WHAT YOU SHOULD DO:
All records should be reproduced verbatim.
_ _ _
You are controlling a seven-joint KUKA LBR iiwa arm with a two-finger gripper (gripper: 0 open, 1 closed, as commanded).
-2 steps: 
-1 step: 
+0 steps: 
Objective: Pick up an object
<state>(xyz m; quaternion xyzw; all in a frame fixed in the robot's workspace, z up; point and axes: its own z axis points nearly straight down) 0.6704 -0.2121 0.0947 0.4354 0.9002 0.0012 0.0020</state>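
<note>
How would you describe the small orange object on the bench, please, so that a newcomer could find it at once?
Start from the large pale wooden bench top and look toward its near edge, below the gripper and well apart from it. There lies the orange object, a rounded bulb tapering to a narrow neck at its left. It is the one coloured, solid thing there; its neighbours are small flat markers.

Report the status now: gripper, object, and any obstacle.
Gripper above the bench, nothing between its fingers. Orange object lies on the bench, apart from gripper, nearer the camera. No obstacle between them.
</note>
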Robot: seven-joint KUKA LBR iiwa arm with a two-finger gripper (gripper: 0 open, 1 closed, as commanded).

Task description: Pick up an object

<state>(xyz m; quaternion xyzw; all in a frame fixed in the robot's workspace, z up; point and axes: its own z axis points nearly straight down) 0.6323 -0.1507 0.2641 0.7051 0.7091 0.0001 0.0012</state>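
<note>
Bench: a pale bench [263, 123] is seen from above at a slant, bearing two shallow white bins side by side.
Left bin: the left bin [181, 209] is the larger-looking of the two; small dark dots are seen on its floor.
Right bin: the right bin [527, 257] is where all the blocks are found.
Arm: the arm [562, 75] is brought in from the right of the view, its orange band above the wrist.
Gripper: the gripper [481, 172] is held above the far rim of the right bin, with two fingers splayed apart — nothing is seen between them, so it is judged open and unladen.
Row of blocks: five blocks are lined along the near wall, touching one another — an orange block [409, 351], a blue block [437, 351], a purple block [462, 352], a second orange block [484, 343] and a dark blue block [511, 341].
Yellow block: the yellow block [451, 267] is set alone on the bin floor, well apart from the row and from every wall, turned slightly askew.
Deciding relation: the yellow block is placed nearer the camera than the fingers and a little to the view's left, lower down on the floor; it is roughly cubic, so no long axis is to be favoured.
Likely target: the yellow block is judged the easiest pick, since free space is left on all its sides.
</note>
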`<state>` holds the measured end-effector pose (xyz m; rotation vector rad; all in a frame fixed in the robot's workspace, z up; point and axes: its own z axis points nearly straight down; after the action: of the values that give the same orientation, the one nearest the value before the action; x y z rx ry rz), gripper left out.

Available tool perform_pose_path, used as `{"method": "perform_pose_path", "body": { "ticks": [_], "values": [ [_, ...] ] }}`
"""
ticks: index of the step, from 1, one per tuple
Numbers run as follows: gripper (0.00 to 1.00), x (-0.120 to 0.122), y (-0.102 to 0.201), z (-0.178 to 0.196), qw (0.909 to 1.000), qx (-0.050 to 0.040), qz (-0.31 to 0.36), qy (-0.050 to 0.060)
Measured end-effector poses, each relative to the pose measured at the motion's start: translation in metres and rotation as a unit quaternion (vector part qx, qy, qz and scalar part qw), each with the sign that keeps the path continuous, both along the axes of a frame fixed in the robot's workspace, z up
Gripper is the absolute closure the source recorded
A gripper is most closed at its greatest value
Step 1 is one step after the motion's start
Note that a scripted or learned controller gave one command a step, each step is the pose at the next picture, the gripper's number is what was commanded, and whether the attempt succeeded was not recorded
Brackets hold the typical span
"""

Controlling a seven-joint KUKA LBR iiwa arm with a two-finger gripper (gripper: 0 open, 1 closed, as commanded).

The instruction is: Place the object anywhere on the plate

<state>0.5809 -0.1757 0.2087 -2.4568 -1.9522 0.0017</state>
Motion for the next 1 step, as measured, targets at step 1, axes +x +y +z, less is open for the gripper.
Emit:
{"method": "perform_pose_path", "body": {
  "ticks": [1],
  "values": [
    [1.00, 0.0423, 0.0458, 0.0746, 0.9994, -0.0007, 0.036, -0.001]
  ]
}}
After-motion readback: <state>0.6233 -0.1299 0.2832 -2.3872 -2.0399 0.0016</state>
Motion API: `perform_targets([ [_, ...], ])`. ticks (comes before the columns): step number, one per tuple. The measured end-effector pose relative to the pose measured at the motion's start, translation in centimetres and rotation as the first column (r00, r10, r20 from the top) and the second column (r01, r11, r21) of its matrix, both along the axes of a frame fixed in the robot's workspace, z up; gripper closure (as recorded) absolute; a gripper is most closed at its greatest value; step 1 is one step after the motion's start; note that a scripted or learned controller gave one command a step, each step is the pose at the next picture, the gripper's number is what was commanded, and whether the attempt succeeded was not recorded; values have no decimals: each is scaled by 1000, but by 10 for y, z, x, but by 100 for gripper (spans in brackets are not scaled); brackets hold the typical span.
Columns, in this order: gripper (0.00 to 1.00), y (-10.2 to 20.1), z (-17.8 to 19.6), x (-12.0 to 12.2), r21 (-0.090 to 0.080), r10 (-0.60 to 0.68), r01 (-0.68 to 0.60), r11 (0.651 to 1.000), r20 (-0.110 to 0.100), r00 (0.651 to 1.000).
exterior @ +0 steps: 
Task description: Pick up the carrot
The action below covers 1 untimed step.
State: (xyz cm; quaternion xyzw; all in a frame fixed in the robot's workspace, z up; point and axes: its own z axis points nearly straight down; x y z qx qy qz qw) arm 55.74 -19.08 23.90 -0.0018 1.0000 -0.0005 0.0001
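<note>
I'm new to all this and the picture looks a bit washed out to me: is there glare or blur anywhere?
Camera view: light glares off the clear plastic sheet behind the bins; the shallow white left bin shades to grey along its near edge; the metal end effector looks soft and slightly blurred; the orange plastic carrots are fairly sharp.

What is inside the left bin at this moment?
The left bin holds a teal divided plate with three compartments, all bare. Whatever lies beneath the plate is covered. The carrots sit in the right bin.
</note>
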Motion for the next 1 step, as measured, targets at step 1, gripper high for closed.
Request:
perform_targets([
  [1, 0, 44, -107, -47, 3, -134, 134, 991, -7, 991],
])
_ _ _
RESULT OF THE EXERCISE:
You are controlling a seven-joint KUKA LBR iiwa arm with a two-finger gripper (gripper: 0 open, 1 closed, as commanded).
-2 steps: 
-1 step: 
+0 steps: 
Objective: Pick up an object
<state>(xyz m; quaternion xyzw; all in a frame fixed in the robot's workspace, z up; point and axes: its own z axis points nearly straight down) 0.6704 -0.2121 0.0947 0.4354 0.9002 0.0012 0.0020</state>
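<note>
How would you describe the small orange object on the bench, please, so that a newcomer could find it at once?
Start from the large pale wooden bench top and look toward its near edge, below the gripper and well apart from it. There lies the orange object, a rounded bulb tapering to a narrow neck at its left. It is the one coloured, solid thing there; its neighbours are small flat markers.

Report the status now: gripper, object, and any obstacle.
Gripper above the bench, nothing between its fingers. Orange object lies on the bench, apart from gripper, nearer the camera. No obstacle between them.
</note>
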Robot: seven-joint KUKA LBR iiwa arm with a two-finger gripper (gripper: 0 open, 1 closed, as commanded).

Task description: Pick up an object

<state>(xyz m; quaternion xyzw; all in a frame fixed in the robot's workspace, z up; point and axes: its own z axis points nearly straight down) 0.6323 -0.1507 0.2641 0.7051 0.7091 0.0001 0.0012</state>
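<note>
Bench: a pale bench [263, 123] is seen from above at a slant, bearing two shallow white bins side by side.
Left bin: the left bin [181, 209] is the larger-looking of the two; small dark dots are seen on its floor.
Right bin: the right bin [527, 257] is where all the blocks are found.
Arm: the arm [562, 75] is brought in from the right of the view, its orange band above the wrist.
Gripper: the gripper [481, 172] is held above the far rim of the right bin, with two fingers splayed apart — nothing is seen between them, so it is judged open and unladen.
Row of blocks: five blocks are lined along the near wall, touching one another — an orange block [409, 351], a blue block [437, 351], a purple block [462, 352], a second orange block [484, 343] and a dark blue block [511, 341].
Yellow block: the yellow block [451, 267] is set alone on the bin floor, well apart from the row and from every wall, turned slightly askew.
Deciding relation: the yellow block is placed nearer the camera than the fingers and a little to the view's left, lower down on the floor; it is roughly cubic, so no long axis is to be favoured.
Likely target: the yellow block is judged the easiest pick, since free space is left on all its sides.
</note>
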`<state>` holds the measured end-effector pose (xyz m; rotation vector rad; all in a frame fixed in the robot's workspace, z up; point and axes: its own z axis points nearly straight down; after the action: of the values that give the same orientation, the one nearest the value before the action; x y z rx ry rz), gripper left out.

Available tool perform_pose_path, used as `{"method": "perform_pose_path", "body": { "ticks": [_], "values": [ [_, ...] ] }}`
"""
ticks: index of the step, from 1, one per tuple
Numbers run as follows: gripper (0.00 to 1.00), x (-0.120 to 0.122), y (-0.102 to 0.201), z (-0.178 to 0.196), qw (0.909 to 1.000), qx (-0.050 to 0.040), qz (-0.31 to 0.36), qy (-0.050 to 0.060)
Measured end-effector poses, each relative to the pose measured at the motion's start: translation in metres and rotation as a unit quaternion (vector part qx, qy, qz and scalar part qw), each with the sign that keeps the path continuous, both along the axes of a frame fixed in the robot's workspace, z up
Gripper is the absolute closure the source recorded
A gripper is most closed at its greatest value
Step 1 is one step after the motion's start
Note that a scripted or learned controller gave one command a step, each step is the pose at the next picture, the gripper's number is what was commanded, and whether the attempt succeeded was not recorded
Brackets hold the typical span
"""

Controlling a seven-joint KUKA LBR iiwa arm with a two-finger gripper (gripper: 0 open, 1 closed, as commanded).

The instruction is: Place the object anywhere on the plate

<state>0.5809 -0.1757 0.2087 -2.4568 -1.9522 0.0017</state>
Motion for the next 1 step, as measured, targets at step 1, axes +x +y +z, less is open for the gripper.
Emit:
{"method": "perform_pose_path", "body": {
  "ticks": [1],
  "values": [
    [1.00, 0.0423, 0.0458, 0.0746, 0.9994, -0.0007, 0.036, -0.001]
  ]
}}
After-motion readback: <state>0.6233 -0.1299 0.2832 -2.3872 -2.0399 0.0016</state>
Motion API: `perform_targets([ [_, ...], ])`. ticks (comes before the columns): step number, one per tuple. The measured end-effector pose relative to the pose measured at the motion's start, translation in centimetres and rotation as the first column (r00, r10, r20 from the top) and the second column (r01, r11, r21) of its matrix, both along the axes of a frame fixed in the robot's workspace, z up; gripper closure (as recorded) absolute; a gripper is most closed at its greatest value; step 1 is one step after the motion's start; note that a scripted or learned controller gave one command a step, each step is the pose at the next picture, the gripper's number is what was commanded, and whether the attempt succeeded was not recorded; values have no decimals: each is scaled by 1000, but by 10 for y, z, x, but by 100 for gripper (spans in brackets are not scaled); brackets hold the typical span.
Columns, in this order: gripper (0.00 to 1.00), y (-10.2 to 20.1), z (-17.8 to 19.6), x (-12.0 to 12.2), r21 (-0.090 to 0.080), r10 (-0.60 to 0.68), r01 (-0.68 to 0.60), r11 (0.651 to 1.000), r20 (-0.110 to 0.100), r00 (0.651 to 1.000).
exterior @ +0 steps: 
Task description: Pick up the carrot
The action below covers 1 untimed step.
State: (xyz cm; quaternion xyzw; all in a frame fixed in the robot's workspace, z up; point and axes: its own z axis points nearly straight down; x y z qx qy qz qw) arm 55.74 -19.08 23.90 -0.0018 1.0000 -0.0005 0.0001
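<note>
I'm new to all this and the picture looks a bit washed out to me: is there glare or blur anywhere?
Camera view: light glares off the clear plastic sheet behind the bins; the shallow white left bin shades to grey along its near edge; the metal end effector looks soft and slightly blurred; the orange plastic carrots are fairly sharp.

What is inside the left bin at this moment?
The left bin holds a teal divided plate with three compartments, all bare. Whatever lies beneath the plate is covered. The carrots sit in the right bin.
</note>
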Motion for the next 1 step, as measured, targets at step 1, gripper high for closed.
Request:
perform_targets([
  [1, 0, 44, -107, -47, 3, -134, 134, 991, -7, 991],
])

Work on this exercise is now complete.